Exercise –
Copy out each line below that has the word "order" in it.

[Dataset items]
--------
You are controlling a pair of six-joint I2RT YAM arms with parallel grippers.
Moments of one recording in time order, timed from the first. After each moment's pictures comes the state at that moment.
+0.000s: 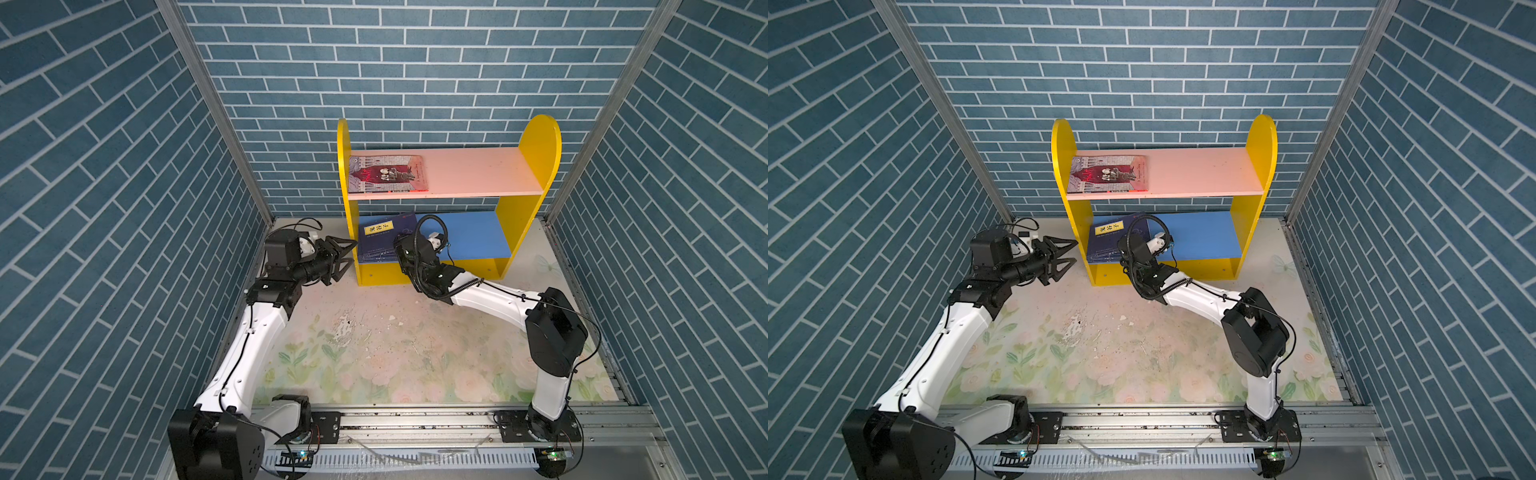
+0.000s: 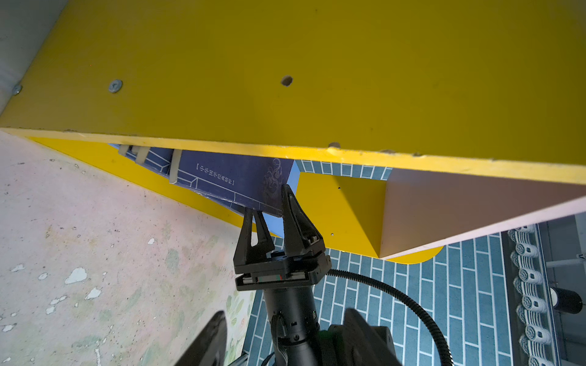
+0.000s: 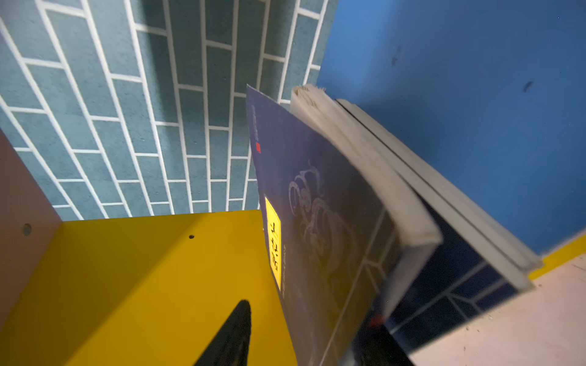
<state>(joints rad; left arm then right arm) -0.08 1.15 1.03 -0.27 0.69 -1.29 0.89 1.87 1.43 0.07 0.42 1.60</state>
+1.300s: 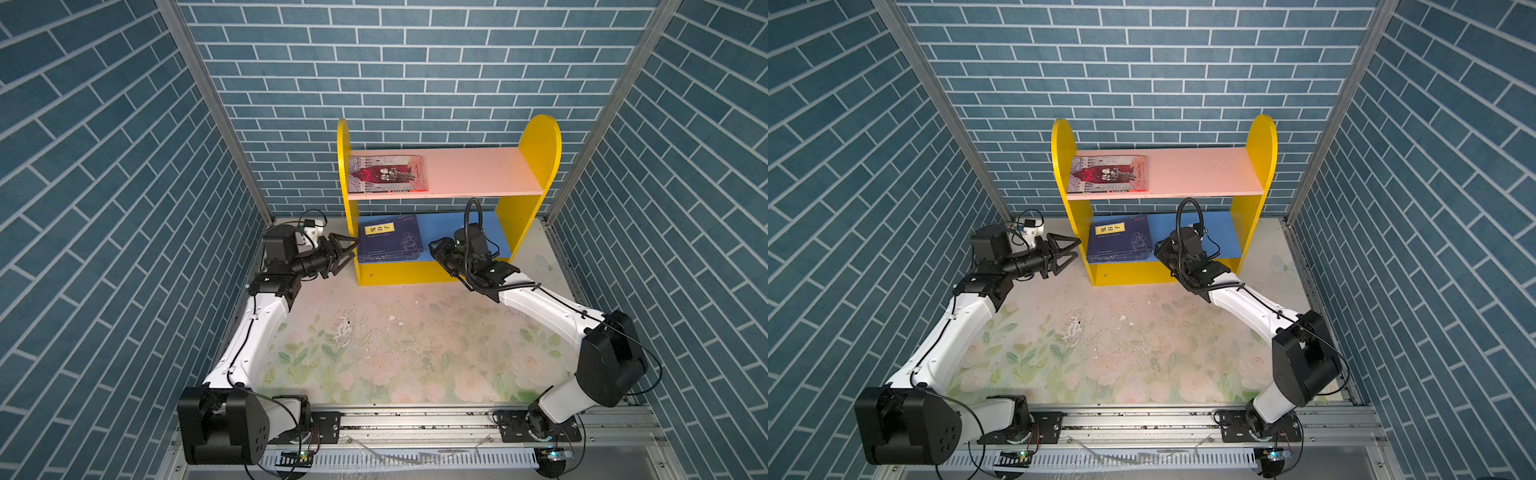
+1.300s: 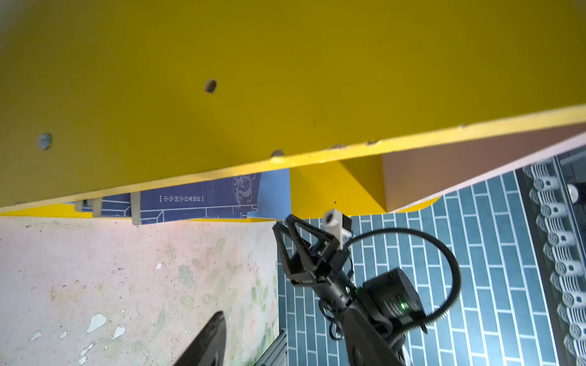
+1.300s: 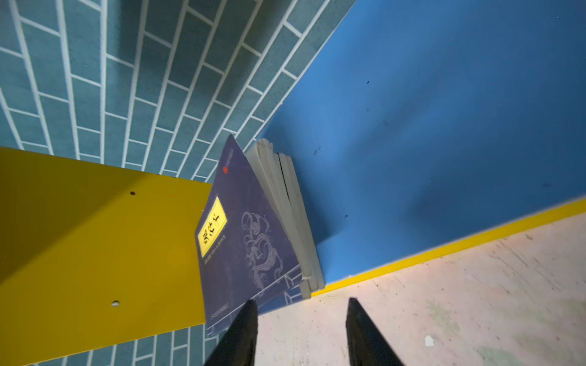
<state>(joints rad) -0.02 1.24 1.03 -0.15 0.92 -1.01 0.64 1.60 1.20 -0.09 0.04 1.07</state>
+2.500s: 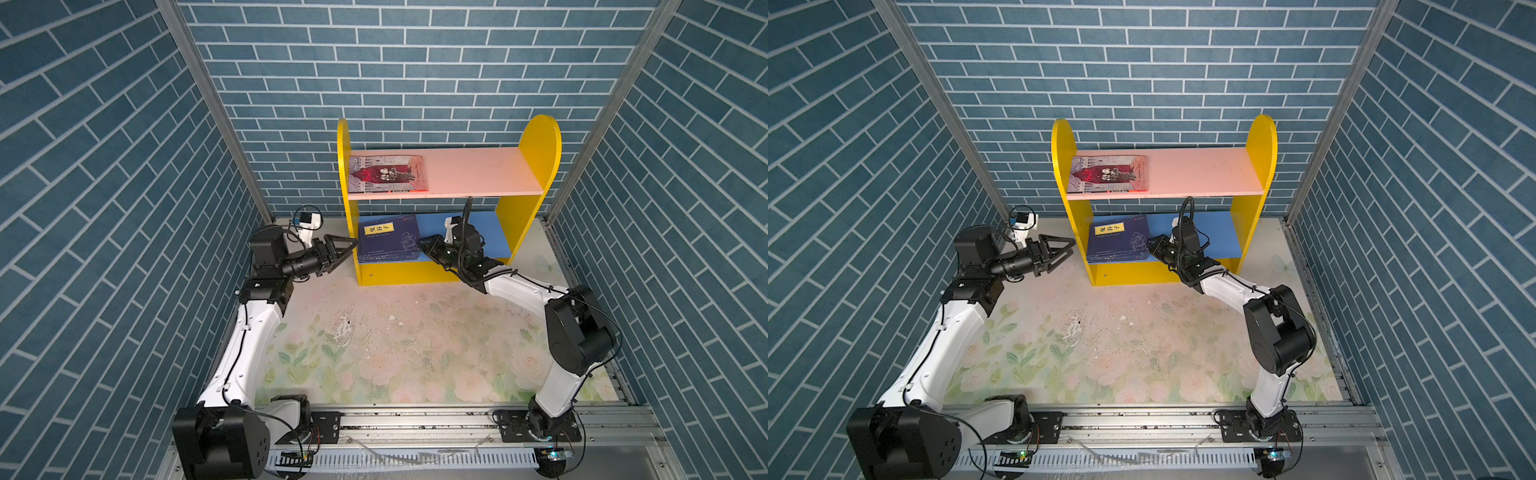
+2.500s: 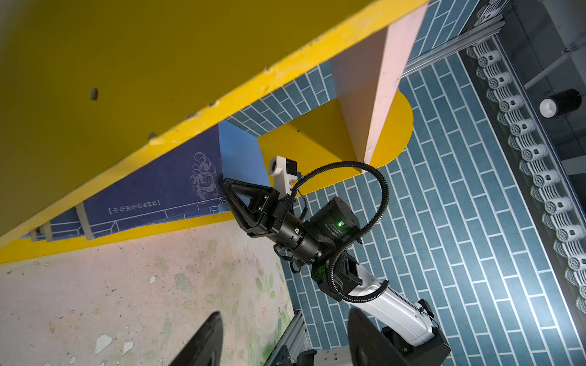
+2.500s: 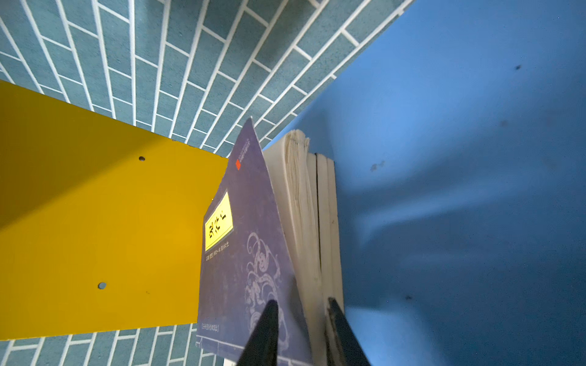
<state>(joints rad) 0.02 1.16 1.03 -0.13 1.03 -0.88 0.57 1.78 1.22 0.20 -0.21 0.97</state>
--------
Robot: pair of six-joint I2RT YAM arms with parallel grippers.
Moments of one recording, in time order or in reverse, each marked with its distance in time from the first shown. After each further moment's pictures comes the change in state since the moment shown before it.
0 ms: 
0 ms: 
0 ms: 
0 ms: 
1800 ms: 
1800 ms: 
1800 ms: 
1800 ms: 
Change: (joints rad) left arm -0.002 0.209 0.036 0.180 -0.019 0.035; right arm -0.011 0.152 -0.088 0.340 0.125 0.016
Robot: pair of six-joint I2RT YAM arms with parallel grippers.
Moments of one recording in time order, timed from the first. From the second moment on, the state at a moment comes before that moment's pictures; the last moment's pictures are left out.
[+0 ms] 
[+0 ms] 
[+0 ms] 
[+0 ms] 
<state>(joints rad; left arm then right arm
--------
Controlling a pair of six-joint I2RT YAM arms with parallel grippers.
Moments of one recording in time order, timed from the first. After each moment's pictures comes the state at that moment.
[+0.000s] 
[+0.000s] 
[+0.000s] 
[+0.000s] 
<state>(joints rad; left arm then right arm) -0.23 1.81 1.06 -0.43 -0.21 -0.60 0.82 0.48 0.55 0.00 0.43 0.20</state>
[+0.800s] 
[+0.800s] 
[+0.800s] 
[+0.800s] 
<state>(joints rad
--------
Answer section –
Moments of one recording in time order, timed from the first. After each moment's pictures comes the state at that moment.
Moments of one recording, in time order or in reverse, each marked with its distance in time from the first shown. After each further moment's pictures comes the change in state since the moment shown before it.
Moments of one recording in time order, timed from the first. From the second moment on, the state at a moment comes before that moment's pictures; the last moment's pictures are left out.
Moments of one recording in time order, timed from the first. After each moment's pictures comes the state at that moment.

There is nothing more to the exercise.